# Directions for this task
Beginning at the top of the data below, restate every line word for word until the line containing "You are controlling" has been included, and omit the pictures.
⁂
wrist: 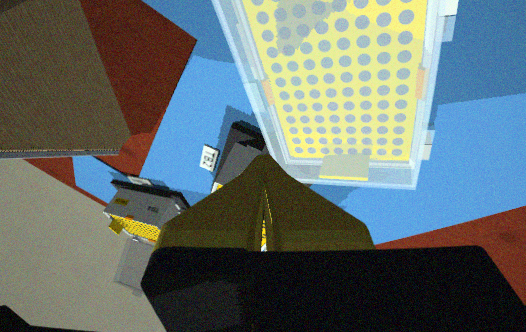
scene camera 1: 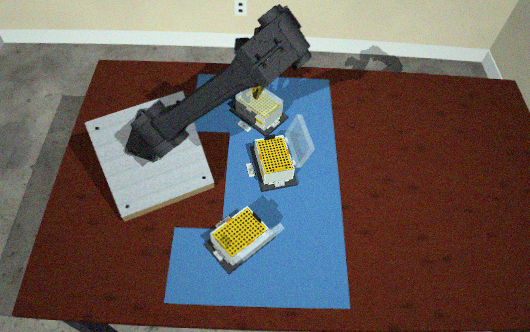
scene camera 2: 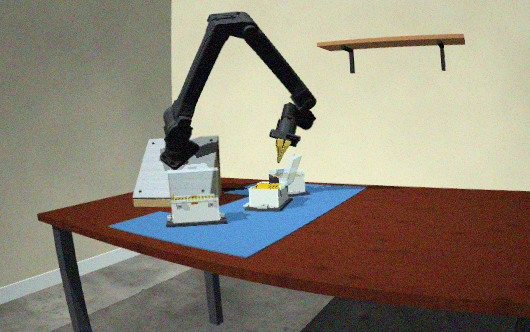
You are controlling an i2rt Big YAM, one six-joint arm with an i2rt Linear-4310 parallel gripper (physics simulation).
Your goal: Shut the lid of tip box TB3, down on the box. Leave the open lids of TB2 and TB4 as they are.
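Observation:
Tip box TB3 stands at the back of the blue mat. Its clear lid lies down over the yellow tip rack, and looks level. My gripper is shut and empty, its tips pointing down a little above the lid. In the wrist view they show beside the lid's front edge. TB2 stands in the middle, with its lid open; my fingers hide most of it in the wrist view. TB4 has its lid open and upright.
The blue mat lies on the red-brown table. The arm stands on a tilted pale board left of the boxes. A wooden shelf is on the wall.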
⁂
# Answer area
wrist: 
scene camera 1: 
scene camera 2: 
You are controlling an i2rt Big YAM, one six-joint arm with an i2rt Linear-4310 parallel gripper (physics simulation).

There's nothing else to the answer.